What if you wake up feeling crap the morning of a flight that you have to be on. What do you do?

What about if you wake up feeling crap the day you have to go into hospital for an operation, or feel crap but you have had to take your kids to school.

There's so many scenarios that just saying 'support will be there' doesn't cover it, or even saying it's properly staffed and you have that promise of an hour. An hour's a long time depending on what you need to be doing.

If you have certain symptoms - if that is the point first and foremost - then yes. But we know with COVID symptoms can be non-existent, or as mild as a tickly throat or as bad as you can't breathe and need urgent medical care.
 
The virus spread rapidly in the west due to the west not knowing and then when it did no, the individual responses of the govs being haphazard to downright disastrous.

But the virus didn't come from here. It didn't start because of a concert, or a match, or some bloke coughing in ASDA.

It started in the wet markets.
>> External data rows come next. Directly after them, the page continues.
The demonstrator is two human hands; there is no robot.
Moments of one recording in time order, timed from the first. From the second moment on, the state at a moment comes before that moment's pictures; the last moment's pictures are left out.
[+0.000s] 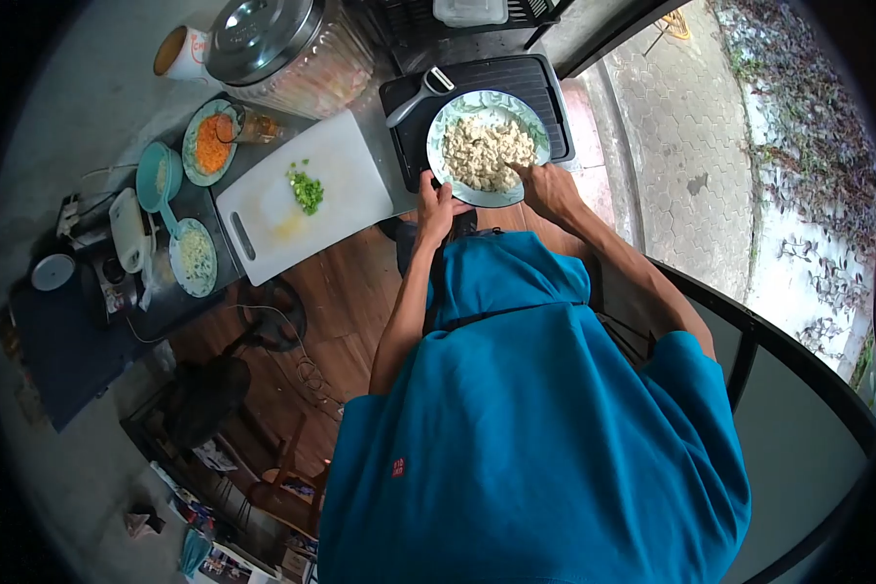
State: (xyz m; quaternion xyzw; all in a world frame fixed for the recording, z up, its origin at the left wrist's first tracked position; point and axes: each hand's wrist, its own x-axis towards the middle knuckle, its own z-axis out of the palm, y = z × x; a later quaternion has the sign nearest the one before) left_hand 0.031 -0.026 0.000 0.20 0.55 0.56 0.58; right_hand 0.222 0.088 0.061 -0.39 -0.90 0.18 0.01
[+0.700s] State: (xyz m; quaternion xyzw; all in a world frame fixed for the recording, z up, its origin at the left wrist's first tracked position) left_hand 0.030 -0.025 -0.014 0.19 0.60 0.55 0.55; right_hand 0.208 0.110 0.143 -0.36 -0.93 0.09 0.04
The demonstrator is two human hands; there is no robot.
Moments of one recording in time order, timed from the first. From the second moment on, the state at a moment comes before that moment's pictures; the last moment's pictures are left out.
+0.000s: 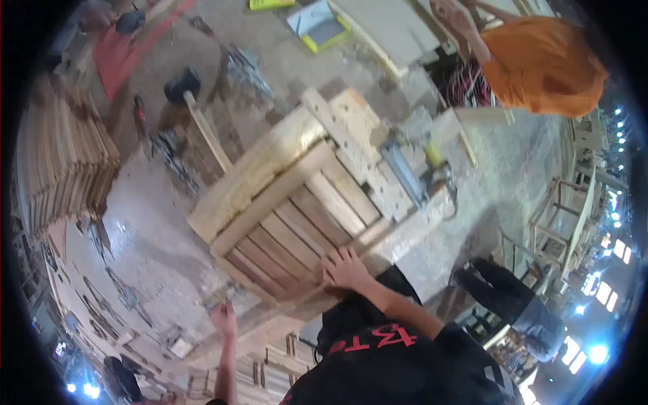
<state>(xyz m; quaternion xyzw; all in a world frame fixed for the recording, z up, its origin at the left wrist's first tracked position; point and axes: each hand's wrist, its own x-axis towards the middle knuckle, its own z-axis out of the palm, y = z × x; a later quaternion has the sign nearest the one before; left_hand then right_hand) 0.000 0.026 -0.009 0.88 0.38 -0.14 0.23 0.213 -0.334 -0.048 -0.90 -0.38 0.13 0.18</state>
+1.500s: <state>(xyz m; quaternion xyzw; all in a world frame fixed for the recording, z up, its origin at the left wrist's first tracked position) 0.361 0.145 -0.051 0.62 0.11 0.47 0.62 0.587 -0.096 -0.094 -0.68 -0.34 0.00 0.65</state>
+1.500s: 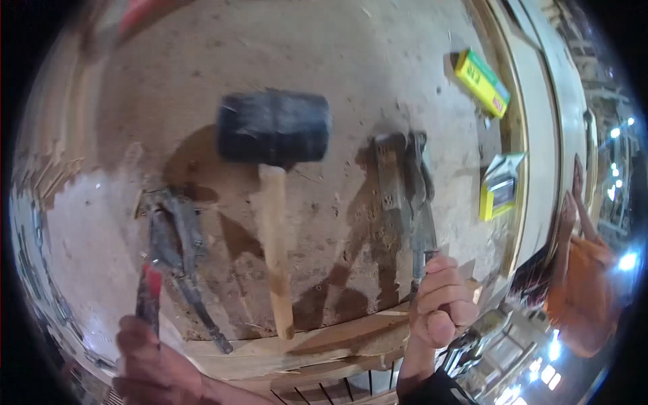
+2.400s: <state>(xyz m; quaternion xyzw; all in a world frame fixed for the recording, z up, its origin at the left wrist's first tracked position) 0.492 -0.035 -0.051 0.74 0.46 -0.17 0.46 0.725 0.058 0.026 -0.79 -0.17 0.13 0.57</state>
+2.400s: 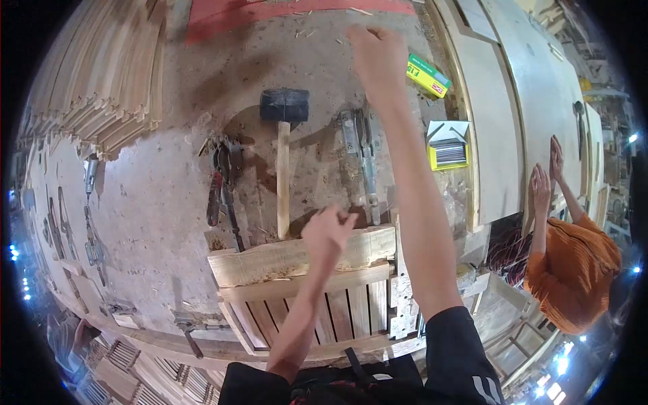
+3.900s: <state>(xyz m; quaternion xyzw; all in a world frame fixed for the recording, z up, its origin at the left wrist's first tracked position) 0.394 0.131 -0.007 0.80 0.56 -0.02 0.19 0.590 -0.090 -0.066 -0.77 -0.38 -0.11 0.49</state>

And of the last few near-misses with pandemics, a lot of the illnesses seem to have developed in similar scenarios.

@Spadge Vernacular I take your point about the cultural differences, but if people are so certain we need to change our culture to just eradicate doing anything except existence and breathing, why shouldn't the onus be on the places that have these disgusting and inhumane markets and cultures to change too?

Surely the best approach is a joint one of stopping these things starting in the first place, and also having a better response system in place?
 
Not much point living in a world like that
Well, it wouldn't be forever. It'd be for the foreseeable until we can find a mix of vaccines and therapeutics that can ensure we see this off like the flu.
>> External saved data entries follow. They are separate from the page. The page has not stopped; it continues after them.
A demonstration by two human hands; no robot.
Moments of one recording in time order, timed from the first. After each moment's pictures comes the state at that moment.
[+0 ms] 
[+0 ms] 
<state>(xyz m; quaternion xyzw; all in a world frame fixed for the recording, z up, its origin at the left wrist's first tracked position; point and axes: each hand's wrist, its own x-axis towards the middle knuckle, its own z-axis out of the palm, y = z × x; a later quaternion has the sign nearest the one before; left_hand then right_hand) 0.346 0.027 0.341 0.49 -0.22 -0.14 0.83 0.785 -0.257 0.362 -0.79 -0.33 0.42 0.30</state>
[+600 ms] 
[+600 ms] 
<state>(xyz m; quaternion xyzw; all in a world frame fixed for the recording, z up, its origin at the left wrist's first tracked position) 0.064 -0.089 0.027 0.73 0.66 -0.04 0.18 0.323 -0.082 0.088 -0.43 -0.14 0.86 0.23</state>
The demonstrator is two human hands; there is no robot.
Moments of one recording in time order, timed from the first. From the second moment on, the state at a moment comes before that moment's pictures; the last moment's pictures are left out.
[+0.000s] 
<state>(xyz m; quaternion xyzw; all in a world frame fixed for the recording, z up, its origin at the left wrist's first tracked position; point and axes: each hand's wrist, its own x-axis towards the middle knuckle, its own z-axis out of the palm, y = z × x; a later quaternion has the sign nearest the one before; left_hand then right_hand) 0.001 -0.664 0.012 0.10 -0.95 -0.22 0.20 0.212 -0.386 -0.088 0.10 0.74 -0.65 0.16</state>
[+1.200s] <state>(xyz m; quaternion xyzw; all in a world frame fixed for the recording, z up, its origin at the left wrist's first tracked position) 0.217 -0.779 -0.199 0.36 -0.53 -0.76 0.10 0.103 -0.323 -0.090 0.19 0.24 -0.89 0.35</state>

Even until that point, though, people can live with greater restrictions than we usually are accustomed to and lead a less than meagre existence, socially-speaking.
 
Most countries in the east are more open than we are?
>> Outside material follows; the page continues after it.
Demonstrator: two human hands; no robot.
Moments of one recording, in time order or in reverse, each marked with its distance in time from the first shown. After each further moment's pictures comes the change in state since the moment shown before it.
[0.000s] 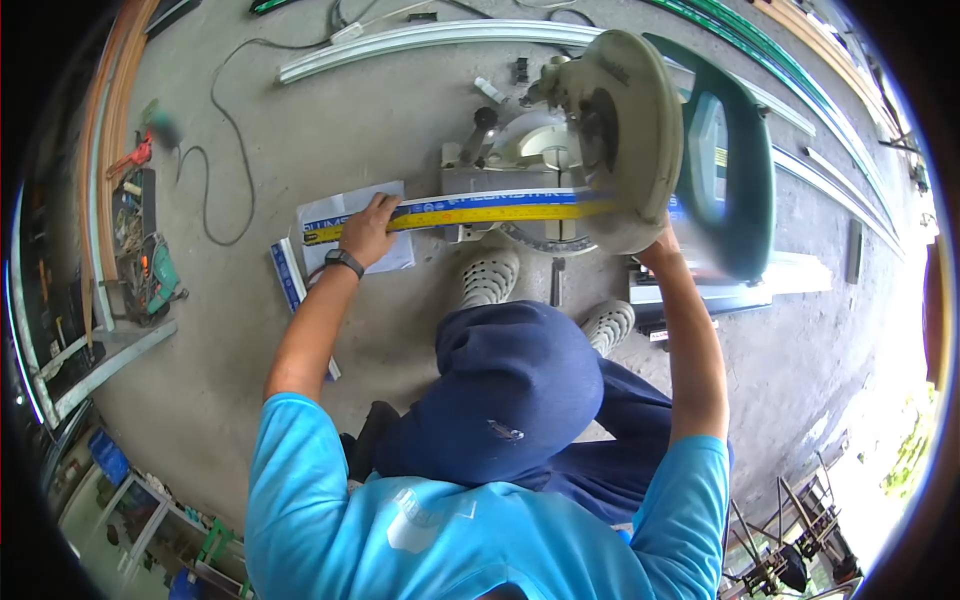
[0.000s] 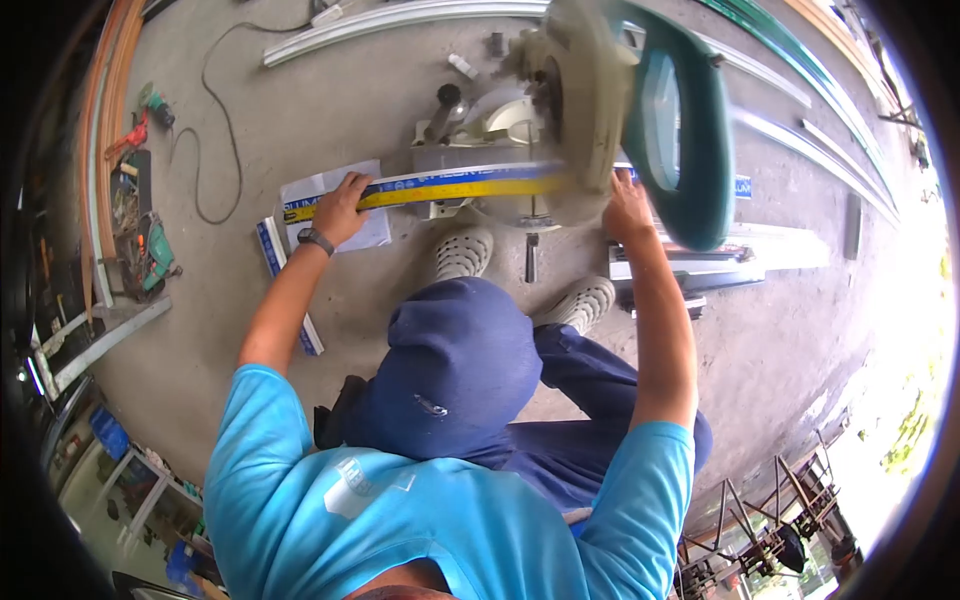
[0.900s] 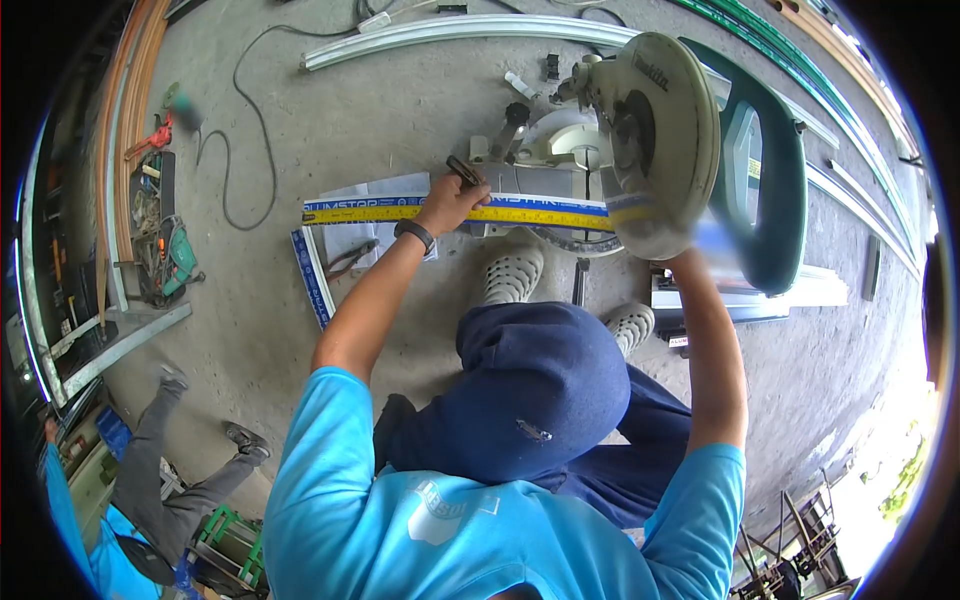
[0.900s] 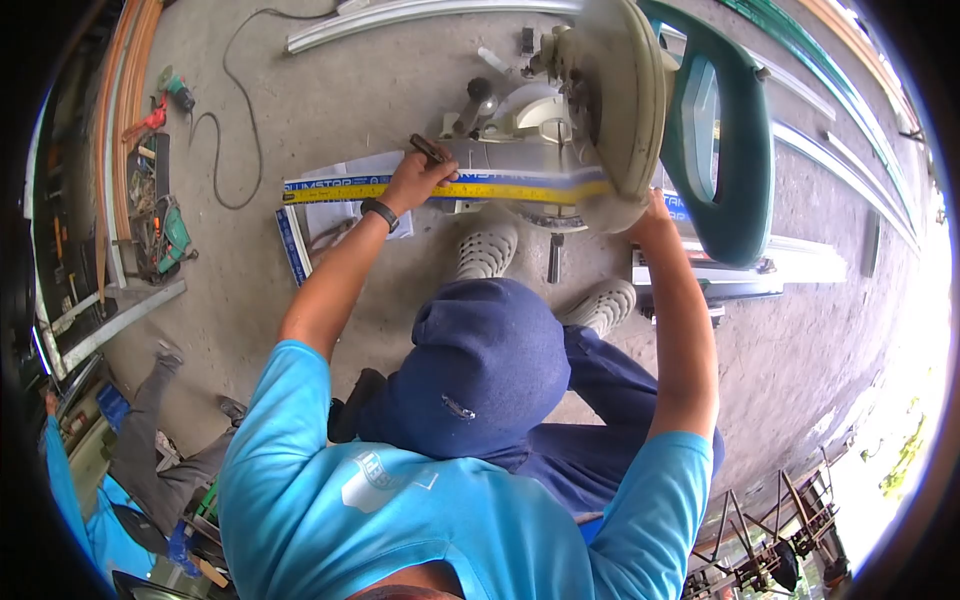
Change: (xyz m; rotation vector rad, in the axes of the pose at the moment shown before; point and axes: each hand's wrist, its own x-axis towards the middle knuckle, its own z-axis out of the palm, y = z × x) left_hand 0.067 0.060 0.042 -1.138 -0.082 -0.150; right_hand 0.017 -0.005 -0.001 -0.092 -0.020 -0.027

Your solution is to stay in lockdown. I do agree that we won't need another lockdown if we stay in lockdown. Thats true..
They are disciplined and savvy enough to know where the time and places are to be socially interactive and 'normal', and when there's a need to be smart and safe. They have muscle memory where epidemics are concerned and it's something we need to acquire and quickly.

Having a government that is completely irresponsible makes that task more difficult, I grant you. Which is why they are no better than a bunch of murderers looking for short term economic activity and dispensing at the first "opprtunity" with restrictions that can keep us safe.
 
They're having festivals in Wuhan and Japanese crowds at events are usually massive.

As far as I'm aware, they didn't stop large events for years and years after SARS, either.

So, do we?
They are completely on the ball in those places and will move quickly with any sign of infections to crush it.

You cant compare a society like that with ours where we have a basket case government shovelling billions of tax payer pounds to their completely inept private sector pals to shove in their accounts in return for rubbish equipment and strategies to deal with infections case rises.
 
They are disciplined and savvy enough to know where the time and places are to be socially interactive and 'normal', and when there's a need to be smart and safe. They have muscle memory where epidemics are concerned and it's something we need to acquire and quickly.

Having a government that is completely irresponsible makes that task more difficult, I grant you. Which is why they are no better than a bunch of murderers looking for short term economic activity and dispensing at the first "opprtunity" with restrictions that can keep us safe.
Nobody is really saying finish the lockdown today, theres probably another 8 weeks to go before anything opens.

I think most people are hopeful that the vaccines can significantly reduce deaths to a reasonable level and life can then resume. Time will tell, I personally wouldn't want another couple of years surviving rather than living.